After reading some technical articles, it is said that dataframe only knows the name of the column but not the type. However, after calling the `printSchema function of dataframe in person, the name and type of the column can be printed out. I am very doubtful about this. I am looking forward to your answer.
example:
import org.apache.spark.{SparkConf, SparkContext}
import org.apache.spark.sql.SparkSession
case class Person(name:String,age:Long)
object DS {
def main(args: Array[String]): Unit = {
val config = new SparkConf().setAppName("sparkSql").setMaster("local[*]")
val sc = new SparkContext(config)
val spark = SparkSession.builder().config(config).getOrCreate()

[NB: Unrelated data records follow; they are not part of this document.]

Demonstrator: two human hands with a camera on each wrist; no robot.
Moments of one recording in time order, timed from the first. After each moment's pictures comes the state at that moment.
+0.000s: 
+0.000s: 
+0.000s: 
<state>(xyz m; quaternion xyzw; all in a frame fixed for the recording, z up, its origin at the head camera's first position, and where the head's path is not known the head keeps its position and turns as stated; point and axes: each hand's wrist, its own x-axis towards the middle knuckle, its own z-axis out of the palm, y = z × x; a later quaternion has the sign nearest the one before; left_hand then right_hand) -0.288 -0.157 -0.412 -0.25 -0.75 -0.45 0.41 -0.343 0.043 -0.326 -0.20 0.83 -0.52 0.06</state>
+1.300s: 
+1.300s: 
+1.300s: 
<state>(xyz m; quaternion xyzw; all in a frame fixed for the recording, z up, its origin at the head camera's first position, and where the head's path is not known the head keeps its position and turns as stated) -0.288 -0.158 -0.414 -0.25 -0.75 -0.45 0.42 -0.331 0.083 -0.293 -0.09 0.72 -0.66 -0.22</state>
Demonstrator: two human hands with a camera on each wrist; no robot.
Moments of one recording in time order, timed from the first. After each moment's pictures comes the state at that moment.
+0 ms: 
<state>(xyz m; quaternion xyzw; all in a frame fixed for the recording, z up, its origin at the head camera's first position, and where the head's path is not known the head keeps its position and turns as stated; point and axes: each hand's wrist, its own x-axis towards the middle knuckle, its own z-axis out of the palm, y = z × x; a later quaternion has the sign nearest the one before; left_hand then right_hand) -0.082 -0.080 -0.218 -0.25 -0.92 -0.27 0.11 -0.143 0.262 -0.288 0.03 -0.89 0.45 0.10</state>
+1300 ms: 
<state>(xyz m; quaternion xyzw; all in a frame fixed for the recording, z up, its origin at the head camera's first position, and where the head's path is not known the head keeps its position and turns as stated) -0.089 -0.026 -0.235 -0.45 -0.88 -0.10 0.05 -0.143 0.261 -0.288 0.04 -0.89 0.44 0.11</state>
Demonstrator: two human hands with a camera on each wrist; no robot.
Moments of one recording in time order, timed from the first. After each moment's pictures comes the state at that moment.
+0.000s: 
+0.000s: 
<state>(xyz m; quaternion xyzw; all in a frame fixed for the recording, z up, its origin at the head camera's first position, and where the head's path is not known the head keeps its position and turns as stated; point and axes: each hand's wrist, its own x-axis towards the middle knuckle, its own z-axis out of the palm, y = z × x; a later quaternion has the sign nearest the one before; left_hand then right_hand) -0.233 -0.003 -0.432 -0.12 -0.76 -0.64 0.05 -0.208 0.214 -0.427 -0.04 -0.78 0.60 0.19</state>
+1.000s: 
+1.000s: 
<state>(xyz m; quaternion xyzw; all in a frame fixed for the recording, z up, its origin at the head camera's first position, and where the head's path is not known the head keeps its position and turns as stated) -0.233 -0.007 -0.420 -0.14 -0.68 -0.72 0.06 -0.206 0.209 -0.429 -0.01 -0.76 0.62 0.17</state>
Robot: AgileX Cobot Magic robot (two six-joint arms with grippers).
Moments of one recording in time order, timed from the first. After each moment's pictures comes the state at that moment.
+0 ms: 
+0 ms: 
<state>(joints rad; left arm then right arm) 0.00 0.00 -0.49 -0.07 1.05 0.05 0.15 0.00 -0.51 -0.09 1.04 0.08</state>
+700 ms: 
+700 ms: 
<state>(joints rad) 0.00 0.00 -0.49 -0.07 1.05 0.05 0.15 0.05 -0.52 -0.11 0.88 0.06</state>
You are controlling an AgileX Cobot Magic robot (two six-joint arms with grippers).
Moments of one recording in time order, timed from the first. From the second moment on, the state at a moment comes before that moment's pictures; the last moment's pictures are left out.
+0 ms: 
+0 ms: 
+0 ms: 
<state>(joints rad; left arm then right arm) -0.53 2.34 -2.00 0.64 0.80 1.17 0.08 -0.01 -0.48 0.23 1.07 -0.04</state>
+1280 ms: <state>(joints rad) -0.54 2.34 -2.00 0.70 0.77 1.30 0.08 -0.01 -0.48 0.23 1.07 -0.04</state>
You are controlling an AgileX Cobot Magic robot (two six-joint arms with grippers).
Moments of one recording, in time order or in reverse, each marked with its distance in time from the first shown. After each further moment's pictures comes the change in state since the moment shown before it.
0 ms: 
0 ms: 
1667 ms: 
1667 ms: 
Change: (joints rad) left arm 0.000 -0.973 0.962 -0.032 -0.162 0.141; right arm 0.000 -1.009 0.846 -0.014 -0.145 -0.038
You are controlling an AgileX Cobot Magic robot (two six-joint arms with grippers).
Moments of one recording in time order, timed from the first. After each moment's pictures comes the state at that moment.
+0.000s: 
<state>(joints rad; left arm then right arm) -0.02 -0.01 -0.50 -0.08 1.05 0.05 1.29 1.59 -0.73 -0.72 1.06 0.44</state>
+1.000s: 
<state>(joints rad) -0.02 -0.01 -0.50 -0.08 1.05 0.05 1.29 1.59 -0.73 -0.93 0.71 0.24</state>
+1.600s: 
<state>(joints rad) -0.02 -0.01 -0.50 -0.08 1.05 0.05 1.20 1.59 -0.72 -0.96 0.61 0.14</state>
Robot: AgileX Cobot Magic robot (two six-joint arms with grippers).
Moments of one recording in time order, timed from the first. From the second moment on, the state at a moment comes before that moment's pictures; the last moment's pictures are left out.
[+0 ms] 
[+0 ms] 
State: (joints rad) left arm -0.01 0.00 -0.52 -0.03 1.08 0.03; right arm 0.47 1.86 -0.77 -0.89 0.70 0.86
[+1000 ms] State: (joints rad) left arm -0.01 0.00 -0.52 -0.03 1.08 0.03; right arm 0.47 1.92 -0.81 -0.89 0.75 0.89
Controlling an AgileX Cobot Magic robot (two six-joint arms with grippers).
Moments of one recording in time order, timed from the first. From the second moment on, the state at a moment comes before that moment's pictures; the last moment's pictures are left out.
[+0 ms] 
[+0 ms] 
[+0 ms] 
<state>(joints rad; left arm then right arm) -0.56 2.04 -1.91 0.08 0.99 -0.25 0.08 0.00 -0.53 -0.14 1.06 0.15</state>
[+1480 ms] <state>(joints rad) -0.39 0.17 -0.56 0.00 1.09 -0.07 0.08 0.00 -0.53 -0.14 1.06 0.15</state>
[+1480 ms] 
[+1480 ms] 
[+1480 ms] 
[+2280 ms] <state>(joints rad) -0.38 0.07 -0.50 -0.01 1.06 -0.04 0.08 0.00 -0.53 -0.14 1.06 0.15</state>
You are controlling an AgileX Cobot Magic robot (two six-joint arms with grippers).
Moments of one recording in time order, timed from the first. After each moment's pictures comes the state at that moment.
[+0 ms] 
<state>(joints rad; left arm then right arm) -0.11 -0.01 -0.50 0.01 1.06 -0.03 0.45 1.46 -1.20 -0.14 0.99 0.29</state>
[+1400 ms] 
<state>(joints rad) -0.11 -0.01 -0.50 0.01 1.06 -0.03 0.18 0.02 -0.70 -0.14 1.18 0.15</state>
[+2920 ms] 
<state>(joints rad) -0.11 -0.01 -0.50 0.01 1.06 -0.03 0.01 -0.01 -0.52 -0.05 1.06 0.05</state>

val seq = Seq(("aa",1),("bb",2))
import spark.implicits._
val rdd = sc.makeRDD(seq)
val df = rdd.toDF("name","age")
val ds = rdd.map(line =>{Person(line._1,line._2)}).toDS()
println("dataframe schema:")
df.printSchema()
/*
dataframe schema:
root
|-- name: string (nullable = true)
|-- age: integer (nullable = true)
*/
println("dataset schema:")
ds.printSchema()
/*
dataset schema:
root
|-- name: string (nullable = true)
|-- age: long (nullable = true)
*/
}
}
For this example,age type of dataframe schema is integer ,age type of dataset schema is long , age type of class Person is long .